Task brief
Only the pictures are to be dropped; return all other data below exactly.

Material provided
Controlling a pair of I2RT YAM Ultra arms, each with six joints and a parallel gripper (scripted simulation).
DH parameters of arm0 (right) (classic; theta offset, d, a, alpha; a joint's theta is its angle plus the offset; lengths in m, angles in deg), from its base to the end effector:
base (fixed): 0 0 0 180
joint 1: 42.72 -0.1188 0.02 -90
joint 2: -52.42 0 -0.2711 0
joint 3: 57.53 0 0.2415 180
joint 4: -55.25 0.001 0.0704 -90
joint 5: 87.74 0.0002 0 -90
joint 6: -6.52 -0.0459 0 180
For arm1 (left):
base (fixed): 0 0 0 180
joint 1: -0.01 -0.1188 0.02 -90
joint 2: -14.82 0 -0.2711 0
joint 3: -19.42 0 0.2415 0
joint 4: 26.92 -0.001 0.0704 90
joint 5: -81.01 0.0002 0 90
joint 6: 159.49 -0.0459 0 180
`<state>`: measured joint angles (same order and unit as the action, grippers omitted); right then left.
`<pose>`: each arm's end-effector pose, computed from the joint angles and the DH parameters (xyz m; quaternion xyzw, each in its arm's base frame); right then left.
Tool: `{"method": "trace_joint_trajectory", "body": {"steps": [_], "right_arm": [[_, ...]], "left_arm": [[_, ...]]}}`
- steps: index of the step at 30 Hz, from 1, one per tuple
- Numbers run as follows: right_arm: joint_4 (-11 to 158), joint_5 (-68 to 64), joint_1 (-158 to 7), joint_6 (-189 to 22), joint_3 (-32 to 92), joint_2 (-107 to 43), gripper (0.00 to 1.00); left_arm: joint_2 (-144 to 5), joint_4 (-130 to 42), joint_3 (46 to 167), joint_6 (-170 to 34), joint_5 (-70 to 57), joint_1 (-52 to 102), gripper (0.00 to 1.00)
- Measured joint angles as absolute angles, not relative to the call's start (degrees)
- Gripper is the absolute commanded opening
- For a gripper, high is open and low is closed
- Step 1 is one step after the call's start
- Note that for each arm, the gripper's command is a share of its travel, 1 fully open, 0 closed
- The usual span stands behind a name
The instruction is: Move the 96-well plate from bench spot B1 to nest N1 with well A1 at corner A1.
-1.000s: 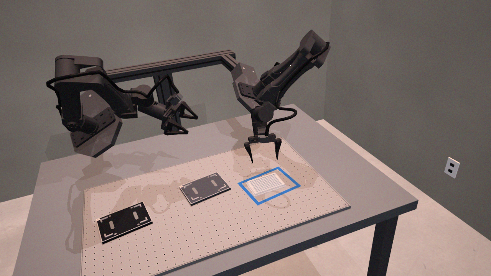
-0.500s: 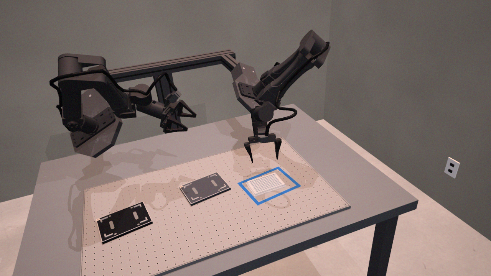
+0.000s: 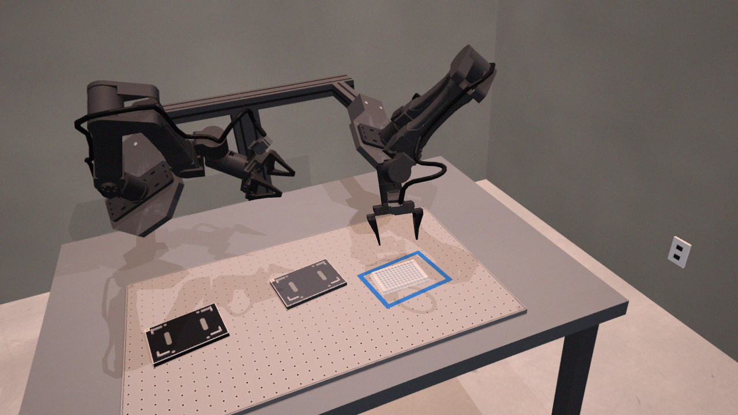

Solution to this problem
Controlling a pair of I2RT YAM Ultra arms, each with six joints and a parallel gripper (scripted simulation).
DH parameters of arm0 (right) (classic; theta offset, d, a, alpha; a joint's theta is its angle plus the offset; lengths in m, angles in deg), from its base to the end effector:
base (fixed): 0 0 0 180
joint 1: 42.72 -0.1188 0.02 -90
joint 2: -52.42 0 -0.2711 0
joint 3: 57.53 0 0.2415 180
joint 4: -55.25 0.001 0.0704 -90
joint 5: 87.74 0.0002 0 -90
joint 6: -6.52 -0.0459 0 180
For arm1 (left):
base (fixed): 0 0 0 180
joint 1: -0.01 -0.1188 0.02 -90
joint 2: -14.82 0 -0.2711 0
joint 3: -19.42 0 0.2415 0
joint 4: 26.92 -0.001 0.0704 90
joint 5: -81.01 0.0002 0 90
joint 6: 159.49 -0.0459 0 180
`<state>`: measured joint angles (same order and unit as the action, grippers omitted); right then left.
`<pose>`: each arm's end-effector pose, computed from the joint angles and the DH parameters (xyz m; quaternion xyzw, each in its arm's base frame); right then left.
Tool: `{"method": "trace_joint_trajectory", "body": {"steps": [_], "right_arm": [[_, ...]], "left_arm": [[_, ...]]}}`
- steps: index of the step at 30 Hz, from 1, one per tuple
- Numbers run as follows: right_arm: joint_4 (-11 to 158), joint_5 (-68 to 64), joint_1 (-158 to 7), joint_6 (-189 to 22), joint_3 (-32 to 92), joint_2 (-107 to 43), gripper (0.00 to 1.00); left_arm: joint_2 (-144 to 5), joint_4 (-130 to 42), joint_3 (46 to 167), joint_6 (-170 to 34), joint_5 (-70 to 57), joint_1 (-52 to 102), gripper (0.00 to 1.00)
- Measured joint angles as absolute angles, not relative to the call's start (degrees)
- Gripper is the absolute commanded opening
- For a gripper, high is open and low is closed
- Step 1 is one step after the call's start
- Note that for each arm, the gripper's command is a share of its travel, 1 fully open, 0 closed
- The usual span stands behind a name
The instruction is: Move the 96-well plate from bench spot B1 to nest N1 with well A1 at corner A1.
-1.000s: 
-0.500s: 
+0.000s: 

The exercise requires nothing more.